You can use the chat completion endpoint directly from your application. The API is OpenAI-compatible, so existing SDKs work out of the box.

Terminal window
curl https://api.casola.ai/openai/v1/chat/completions \
-H "Authorization: Bearer YOUR_API_TOKEN" \
-H "Content-Type: application/json" \
-d '{
"model": "Qwen/Qwen3.5-4B",
"messages": [
{"role": "system", "content": "You are a helpful assistant."},
{"role": "user", "content": "What is the capital of France?"}
],
"temperature": 0.7,
"max_tokens": 256
}'

Response:

{
"id": "chatcmpl-abc123",
"object": "chat.completion",
"created": 1711234567,
"model": "Qwen/Qwen3.5-4B",
"choices": [
{
"index": 0,
"message": {
"role": "assistant",
"content": "The capital of France is Paris."
},
"finish_reason": "stop"
}
],
"usage": {
"prompt_tokens": 24,
"completion_tokens": 8,
"total_tokens": 32
}
}

Set "stream": true to receive tokens as they’re generated via server-sent events:

Terminal window
curl https://api.casola.ai/openai/v1/chat/completions \
-H "Authorization: Bearer YOUR_API_TOKEN" \
-H "Content-Type: application/json" \
-d '{
"model": "Qwen/Qwen3.5-4B",
"messages": [{"role": "user", "content": "Write a haiku about clouds"}],
"stream": true
}'

Each event contains a delta with the next token:

data: {"choices":[{"delta":{"content":"Soft"},"index":0}]}
data: {"choices":[{"delta":{"content":" white"},"index":0}]}
...
data: [DONE]

Include the full conversation history in the messages array:

Terminal window
curl https://api.casola.ai/openai/v1/chat/completions \
-H "Authorization: Bearer YOUR_API_TOKEN" \
-H "Content-Type: application/json" \
-d '{
"model": "Qwen/Qwen3.5-4B",
"messages": [
{"role": "system", "content": "You are a helpful assistant."},
{"role": "user", "content": "What is 2+2?"},
{"role": "assistant", "content": "2+2 equals 4."},
{"role": "user", "content": "And what is that times 3?"}
]
}'
from openai import OpenAI
client = OpenAI(
base_url="https://api.casola.ai/openai/v1",
api_key="YOUR_API_TOKEN",
)
# Streaming
stream = client.chat.completions.create(
model="Qwen/Qwen3.5-4B",
messages=[{"role": "user", "content": "Hello!"}],
stream=True,
)
for chunk in stream:
if chunk.choices[0].delta.content:
print(chunk.choices[0].delta.content, end="")
import OpenAI from "openai";
const client = new OpenAI({
baseURL: "https://api.casola.ai/openai/v1",
apiKey: "YOUR_API_TOKEN",
});
const stream = await client.chat.completions.create({
model: "Qwen/Qwen3.5-4B",
messages: [{ role: "user", content: "Hello!" }],
stream: true,
});
for await (const chunk of stream) {
process.stdout.write(chunk.choices[0]?.delta?.content || "");
}

The sidebar lists all your conversations, sorted by most recent. Each entry shows the conversation title and message count.

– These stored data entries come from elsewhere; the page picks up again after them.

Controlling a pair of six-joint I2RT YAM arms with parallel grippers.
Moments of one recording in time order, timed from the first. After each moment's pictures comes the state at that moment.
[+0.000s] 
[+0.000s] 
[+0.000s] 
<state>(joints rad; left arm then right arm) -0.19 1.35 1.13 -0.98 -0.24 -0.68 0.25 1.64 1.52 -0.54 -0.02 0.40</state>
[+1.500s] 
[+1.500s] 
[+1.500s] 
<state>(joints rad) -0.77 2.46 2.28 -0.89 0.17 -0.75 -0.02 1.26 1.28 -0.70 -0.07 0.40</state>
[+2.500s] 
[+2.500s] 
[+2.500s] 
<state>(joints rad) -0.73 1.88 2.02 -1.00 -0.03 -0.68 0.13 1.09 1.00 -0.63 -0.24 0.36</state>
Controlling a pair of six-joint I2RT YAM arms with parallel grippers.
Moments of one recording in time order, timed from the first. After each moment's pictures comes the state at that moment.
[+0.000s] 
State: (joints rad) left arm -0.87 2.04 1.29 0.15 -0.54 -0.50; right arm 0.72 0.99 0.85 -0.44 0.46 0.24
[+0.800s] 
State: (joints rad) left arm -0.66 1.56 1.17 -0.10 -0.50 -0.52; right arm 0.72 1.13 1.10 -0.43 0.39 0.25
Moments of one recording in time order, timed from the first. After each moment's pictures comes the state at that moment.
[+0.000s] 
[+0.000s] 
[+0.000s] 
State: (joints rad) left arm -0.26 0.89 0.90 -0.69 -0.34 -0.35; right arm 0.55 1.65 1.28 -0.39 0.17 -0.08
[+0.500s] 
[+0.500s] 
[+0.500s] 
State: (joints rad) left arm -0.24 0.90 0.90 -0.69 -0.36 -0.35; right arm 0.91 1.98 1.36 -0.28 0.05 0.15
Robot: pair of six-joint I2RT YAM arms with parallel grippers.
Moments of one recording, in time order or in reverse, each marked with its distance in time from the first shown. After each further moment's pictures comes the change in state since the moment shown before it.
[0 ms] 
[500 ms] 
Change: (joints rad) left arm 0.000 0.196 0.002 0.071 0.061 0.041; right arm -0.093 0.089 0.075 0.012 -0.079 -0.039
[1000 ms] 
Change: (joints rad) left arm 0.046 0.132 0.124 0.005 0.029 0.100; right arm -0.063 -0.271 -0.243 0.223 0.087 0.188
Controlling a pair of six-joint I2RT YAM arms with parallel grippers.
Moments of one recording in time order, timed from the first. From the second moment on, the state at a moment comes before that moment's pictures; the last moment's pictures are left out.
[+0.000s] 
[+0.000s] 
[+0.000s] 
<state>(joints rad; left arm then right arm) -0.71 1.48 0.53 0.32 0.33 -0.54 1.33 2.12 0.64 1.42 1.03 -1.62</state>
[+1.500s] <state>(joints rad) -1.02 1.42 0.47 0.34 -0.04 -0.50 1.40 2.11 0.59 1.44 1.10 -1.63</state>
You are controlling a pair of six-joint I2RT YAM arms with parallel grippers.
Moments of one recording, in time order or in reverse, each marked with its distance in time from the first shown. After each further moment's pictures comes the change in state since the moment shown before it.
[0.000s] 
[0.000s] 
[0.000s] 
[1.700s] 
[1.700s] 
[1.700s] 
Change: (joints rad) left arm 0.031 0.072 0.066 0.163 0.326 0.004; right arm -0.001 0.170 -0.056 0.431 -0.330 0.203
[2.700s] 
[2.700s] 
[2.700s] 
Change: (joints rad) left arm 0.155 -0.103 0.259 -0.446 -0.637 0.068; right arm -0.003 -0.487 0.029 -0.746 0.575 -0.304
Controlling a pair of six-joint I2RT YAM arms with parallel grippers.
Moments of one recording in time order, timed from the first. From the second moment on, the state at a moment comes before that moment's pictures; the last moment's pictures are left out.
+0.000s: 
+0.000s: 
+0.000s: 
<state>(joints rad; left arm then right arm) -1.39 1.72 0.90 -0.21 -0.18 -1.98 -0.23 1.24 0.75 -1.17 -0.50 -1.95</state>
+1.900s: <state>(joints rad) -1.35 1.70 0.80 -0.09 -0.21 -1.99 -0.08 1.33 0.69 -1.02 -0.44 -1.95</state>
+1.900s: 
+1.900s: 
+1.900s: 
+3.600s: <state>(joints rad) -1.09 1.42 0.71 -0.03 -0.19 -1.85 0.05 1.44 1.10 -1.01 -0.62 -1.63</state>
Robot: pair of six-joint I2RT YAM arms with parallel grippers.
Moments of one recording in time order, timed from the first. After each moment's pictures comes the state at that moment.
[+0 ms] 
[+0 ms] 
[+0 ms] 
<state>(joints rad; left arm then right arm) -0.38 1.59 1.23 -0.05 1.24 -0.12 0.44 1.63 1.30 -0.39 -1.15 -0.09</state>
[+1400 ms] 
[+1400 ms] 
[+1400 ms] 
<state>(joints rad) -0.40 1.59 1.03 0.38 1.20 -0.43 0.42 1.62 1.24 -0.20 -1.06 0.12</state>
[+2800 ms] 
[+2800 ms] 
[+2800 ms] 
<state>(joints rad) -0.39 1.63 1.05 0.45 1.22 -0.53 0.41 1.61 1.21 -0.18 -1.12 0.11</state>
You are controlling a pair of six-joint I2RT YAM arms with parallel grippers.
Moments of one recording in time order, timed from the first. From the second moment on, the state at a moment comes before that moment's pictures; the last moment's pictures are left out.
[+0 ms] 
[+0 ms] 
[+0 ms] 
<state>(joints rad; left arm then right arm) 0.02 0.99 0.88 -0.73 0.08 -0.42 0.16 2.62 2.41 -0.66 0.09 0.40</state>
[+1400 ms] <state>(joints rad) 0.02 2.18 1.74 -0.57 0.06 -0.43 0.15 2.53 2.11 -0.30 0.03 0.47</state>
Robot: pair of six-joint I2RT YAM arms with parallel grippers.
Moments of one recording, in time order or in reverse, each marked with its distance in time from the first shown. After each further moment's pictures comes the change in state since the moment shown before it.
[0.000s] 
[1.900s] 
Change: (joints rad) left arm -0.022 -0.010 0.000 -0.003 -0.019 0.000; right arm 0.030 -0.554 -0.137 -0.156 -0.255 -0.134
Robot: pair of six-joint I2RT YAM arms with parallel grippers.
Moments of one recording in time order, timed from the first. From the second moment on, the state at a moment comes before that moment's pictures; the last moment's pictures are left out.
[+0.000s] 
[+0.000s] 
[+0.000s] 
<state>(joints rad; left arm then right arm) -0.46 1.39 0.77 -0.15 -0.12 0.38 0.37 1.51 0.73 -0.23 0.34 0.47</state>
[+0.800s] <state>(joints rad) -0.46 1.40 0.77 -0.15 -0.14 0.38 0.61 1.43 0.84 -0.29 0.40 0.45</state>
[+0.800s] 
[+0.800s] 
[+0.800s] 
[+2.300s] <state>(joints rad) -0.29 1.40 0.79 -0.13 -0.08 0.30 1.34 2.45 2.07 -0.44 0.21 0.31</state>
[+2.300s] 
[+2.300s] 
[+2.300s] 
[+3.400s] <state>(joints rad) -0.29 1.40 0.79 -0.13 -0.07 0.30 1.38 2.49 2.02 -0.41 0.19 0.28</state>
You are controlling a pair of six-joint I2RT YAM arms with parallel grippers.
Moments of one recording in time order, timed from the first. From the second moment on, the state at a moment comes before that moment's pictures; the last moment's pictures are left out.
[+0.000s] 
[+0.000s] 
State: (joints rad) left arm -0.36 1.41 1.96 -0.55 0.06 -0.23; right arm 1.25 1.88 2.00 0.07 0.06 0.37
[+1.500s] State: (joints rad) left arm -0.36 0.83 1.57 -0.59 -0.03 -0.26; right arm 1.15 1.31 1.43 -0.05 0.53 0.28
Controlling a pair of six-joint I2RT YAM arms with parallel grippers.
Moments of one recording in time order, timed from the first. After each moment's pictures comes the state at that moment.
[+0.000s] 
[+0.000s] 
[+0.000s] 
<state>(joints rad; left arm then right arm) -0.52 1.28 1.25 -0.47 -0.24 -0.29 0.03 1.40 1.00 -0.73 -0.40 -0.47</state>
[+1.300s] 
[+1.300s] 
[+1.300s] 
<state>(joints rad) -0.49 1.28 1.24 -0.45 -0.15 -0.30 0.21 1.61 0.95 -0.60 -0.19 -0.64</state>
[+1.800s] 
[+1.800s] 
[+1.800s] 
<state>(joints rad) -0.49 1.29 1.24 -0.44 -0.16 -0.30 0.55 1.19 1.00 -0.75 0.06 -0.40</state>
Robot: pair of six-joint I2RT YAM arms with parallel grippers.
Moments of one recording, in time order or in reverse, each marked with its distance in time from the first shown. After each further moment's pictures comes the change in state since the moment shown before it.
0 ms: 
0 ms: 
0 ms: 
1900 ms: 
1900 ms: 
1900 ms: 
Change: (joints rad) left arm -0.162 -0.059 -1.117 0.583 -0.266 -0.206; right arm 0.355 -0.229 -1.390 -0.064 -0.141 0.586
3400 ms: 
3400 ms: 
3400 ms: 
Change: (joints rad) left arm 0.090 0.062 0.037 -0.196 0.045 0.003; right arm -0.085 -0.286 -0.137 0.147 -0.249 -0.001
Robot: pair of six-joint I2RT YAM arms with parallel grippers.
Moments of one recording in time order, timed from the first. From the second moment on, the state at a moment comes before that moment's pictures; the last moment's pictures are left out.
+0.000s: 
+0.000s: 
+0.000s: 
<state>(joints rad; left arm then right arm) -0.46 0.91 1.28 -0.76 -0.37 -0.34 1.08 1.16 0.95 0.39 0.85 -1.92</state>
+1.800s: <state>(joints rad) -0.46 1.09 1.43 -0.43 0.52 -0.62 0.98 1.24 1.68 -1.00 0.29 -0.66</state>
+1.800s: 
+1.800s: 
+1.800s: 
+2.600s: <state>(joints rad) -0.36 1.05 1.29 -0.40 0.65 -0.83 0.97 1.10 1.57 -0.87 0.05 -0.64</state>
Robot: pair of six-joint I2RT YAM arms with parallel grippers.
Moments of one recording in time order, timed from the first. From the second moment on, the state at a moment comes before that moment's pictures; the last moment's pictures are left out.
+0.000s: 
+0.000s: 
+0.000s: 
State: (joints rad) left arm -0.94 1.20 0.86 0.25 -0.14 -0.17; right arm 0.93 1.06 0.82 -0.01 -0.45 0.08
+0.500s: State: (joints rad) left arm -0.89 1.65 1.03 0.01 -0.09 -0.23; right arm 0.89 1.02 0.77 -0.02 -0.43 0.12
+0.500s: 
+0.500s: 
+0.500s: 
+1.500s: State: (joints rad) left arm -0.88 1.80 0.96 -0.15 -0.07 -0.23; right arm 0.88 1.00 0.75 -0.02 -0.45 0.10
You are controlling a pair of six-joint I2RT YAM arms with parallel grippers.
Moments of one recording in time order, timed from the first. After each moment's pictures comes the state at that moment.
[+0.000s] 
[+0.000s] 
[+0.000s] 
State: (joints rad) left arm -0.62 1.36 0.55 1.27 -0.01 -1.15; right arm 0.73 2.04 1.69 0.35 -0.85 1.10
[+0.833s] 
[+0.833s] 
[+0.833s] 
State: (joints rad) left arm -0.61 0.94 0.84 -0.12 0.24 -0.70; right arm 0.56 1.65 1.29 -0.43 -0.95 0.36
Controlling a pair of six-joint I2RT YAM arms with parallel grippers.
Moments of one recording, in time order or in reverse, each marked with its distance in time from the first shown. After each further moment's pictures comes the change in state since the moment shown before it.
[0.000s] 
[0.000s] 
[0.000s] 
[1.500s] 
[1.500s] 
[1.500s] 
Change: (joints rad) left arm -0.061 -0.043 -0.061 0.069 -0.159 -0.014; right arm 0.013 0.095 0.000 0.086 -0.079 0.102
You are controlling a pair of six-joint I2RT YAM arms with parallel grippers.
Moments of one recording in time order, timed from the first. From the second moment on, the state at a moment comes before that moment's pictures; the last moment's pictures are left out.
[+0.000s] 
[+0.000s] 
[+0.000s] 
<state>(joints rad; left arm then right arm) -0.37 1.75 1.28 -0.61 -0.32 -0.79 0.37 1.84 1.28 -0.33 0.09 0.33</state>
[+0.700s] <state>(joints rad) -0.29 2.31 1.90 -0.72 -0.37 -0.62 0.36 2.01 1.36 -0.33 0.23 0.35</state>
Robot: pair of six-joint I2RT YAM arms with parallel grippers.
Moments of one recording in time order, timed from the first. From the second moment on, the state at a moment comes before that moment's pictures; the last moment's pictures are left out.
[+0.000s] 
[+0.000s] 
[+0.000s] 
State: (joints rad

  • New chat — start a fresh conversation (also Cmd+Shift+N)
  • Rename — click to edit the title inline
  • Delete — remove a conversation permanently

Conversations are persisted server-side and sync to your Library. On mobile, the sidebar collapses into a drawer accessible via the menu button.

Some models include reasoning steps in their responses. These appear as collapsible “Show thinking” blocks — expandable to see the model’s chain of thought, separate from the final answer.